In recent years it seems that the august body l'Académie française which regulates the French language by approving new words and grammar is there just to prevent the French populace from communicating with the rest of the world, which speaks English. L'Académie has been forced to move with the times on a regular basis and now allows the French to have "un sandwich après le shopping" and to "jouer au football sur le weekend" but only reluctantly and avec gritted dents. Franglais, the adoption of perfectly formed English words to replace unnecessarily multisyllabic French compound windbag nouns, is anathema to l'Académie and the language of Shakespeare, Keats, Dickens, Jeffrey Archer and Professor Stanley Unwin is to be resisted to the last homme, and femme.
You might say that's all well and good, let them take their country down a cultural cul de sac for all we care but a decision at the latest Académie meeting has infuriated young and old alike throughout self-styled 'la belle France'. The decree that English pop music will be banned with immediate effect caused riots along the Champs Elysées and the trashing of record shops in the heart of French cities last night as French "popular" music CDs and records were burned throughout the country.
Crowds were seen to be carrying placards and chanting their opposition to the forced imposition of French pop music. Cries of "Johnny Halliday est un vieux connard", "Charles Aznavour allez baiser" and "Vanessa Paradis, Joe le Taxi mange merde" rang out in the boulevards.
One enterprising shopkeeper was seen to be selling T-shirts bearing the slogan "Carla Bruni chanteuse? Va te foutre."

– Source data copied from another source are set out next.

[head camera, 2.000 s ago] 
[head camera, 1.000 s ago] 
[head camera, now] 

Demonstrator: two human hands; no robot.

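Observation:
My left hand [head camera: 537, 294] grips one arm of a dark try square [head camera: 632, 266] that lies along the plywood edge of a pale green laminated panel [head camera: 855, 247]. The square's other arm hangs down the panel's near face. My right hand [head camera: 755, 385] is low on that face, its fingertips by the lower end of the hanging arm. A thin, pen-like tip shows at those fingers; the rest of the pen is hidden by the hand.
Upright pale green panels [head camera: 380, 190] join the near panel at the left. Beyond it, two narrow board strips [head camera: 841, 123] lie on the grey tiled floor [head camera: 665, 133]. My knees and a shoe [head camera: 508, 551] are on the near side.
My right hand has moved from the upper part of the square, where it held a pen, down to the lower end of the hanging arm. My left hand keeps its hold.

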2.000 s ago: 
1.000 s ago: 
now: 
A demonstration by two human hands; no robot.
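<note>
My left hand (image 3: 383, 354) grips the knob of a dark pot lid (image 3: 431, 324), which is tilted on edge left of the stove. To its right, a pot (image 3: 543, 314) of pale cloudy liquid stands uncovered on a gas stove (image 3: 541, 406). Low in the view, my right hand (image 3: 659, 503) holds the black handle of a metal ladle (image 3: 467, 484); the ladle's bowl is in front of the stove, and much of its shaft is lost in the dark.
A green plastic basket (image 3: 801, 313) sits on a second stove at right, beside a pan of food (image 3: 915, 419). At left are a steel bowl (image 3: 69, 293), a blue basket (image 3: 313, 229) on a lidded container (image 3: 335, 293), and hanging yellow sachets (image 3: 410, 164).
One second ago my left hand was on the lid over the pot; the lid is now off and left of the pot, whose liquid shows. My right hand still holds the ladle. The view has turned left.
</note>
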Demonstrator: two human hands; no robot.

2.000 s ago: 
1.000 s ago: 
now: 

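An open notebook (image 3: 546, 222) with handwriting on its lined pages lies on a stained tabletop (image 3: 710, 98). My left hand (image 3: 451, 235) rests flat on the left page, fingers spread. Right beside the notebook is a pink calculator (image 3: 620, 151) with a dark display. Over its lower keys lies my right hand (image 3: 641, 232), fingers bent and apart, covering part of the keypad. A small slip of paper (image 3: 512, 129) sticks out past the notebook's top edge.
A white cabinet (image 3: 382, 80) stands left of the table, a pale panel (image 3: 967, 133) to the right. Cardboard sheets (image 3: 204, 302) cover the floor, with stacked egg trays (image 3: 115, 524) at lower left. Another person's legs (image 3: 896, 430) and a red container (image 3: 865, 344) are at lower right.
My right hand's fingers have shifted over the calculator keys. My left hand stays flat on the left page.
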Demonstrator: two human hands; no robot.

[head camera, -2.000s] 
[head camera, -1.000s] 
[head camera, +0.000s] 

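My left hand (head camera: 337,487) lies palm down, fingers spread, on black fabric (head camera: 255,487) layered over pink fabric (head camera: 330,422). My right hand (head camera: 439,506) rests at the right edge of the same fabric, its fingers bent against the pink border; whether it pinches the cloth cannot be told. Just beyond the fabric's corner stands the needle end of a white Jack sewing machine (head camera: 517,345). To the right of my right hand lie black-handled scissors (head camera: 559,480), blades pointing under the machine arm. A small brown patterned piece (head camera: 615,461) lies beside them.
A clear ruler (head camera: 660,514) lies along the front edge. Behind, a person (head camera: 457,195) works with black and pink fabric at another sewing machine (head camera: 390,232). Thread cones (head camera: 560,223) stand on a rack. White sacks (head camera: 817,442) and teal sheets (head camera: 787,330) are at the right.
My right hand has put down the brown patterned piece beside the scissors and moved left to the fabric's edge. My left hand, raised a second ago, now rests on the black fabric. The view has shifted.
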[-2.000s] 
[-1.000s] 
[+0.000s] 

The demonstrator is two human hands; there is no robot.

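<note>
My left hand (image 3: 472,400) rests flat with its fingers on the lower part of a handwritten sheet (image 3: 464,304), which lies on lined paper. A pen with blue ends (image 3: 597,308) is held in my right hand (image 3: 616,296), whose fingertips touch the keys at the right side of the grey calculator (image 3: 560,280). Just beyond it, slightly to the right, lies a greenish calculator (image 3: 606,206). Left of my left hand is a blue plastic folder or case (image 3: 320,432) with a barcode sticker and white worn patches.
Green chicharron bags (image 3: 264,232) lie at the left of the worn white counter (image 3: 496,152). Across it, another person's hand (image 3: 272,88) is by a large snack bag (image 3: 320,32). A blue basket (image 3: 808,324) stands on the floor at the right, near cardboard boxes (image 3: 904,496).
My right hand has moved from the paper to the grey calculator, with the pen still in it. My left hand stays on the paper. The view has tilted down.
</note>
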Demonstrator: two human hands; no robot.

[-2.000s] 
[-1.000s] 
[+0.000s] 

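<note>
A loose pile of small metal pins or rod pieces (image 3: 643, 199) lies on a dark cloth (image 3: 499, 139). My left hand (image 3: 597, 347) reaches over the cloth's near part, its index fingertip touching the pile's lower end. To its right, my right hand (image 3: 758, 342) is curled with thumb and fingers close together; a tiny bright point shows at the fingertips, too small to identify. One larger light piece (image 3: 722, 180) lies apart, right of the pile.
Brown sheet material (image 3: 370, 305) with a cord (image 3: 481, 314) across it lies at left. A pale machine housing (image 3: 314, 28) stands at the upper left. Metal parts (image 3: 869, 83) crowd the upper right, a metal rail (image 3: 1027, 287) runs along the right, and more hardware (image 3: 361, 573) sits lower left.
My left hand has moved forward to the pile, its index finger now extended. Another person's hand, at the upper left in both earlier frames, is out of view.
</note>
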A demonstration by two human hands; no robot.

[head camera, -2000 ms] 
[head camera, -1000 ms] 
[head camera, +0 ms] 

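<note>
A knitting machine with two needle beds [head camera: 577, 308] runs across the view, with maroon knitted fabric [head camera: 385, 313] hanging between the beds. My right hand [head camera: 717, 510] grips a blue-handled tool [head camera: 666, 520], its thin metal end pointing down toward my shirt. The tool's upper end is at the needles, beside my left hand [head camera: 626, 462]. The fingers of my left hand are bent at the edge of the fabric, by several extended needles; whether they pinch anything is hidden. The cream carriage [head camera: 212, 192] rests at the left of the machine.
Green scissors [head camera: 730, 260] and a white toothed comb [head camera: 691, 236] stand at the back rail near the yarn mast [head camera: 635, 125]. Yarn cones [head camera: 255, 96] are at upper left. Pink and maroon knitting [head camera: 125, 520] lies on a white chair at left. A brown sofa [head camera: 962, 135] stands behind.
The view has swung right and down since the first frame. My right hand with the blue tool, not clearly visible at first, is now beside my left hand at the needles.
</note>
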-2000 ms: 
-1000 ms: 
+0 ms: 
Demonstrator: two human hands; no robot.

The Spoof's Paris correspondent managed to speak to one rioter who had broken off from his evening of drinking boules and smoking Pernod to join the angry throng.
"Merde alors, bloody Académie. They expect us to put up with zis shit French musique? I mean, it's all fucking accordions and warbling and avez vous jamais entendu French rap? Sacre bleu, give us something to which we can relate, something meaningful, peut-etre Wham's 'Wake me up before you gogo' or Black Lace's 'Agadoo'."
The Spoof asked the most famous living Frenchman, Le Professeur Arsene Wenger, for his opinion.
"It is surprising that my country which has given the world countless writer-philosophers like Jean-Paul Sartre, Albert Camus and Le Marquis de Sade, cannot produce one decent popular song apart from Surge Goesforit and Jane Firkin's 'Je t'aime moi non plus' but she's English anyway. It's probably best if we stick to making cheese, producing wine and having it off with each other's wives and girlfriends."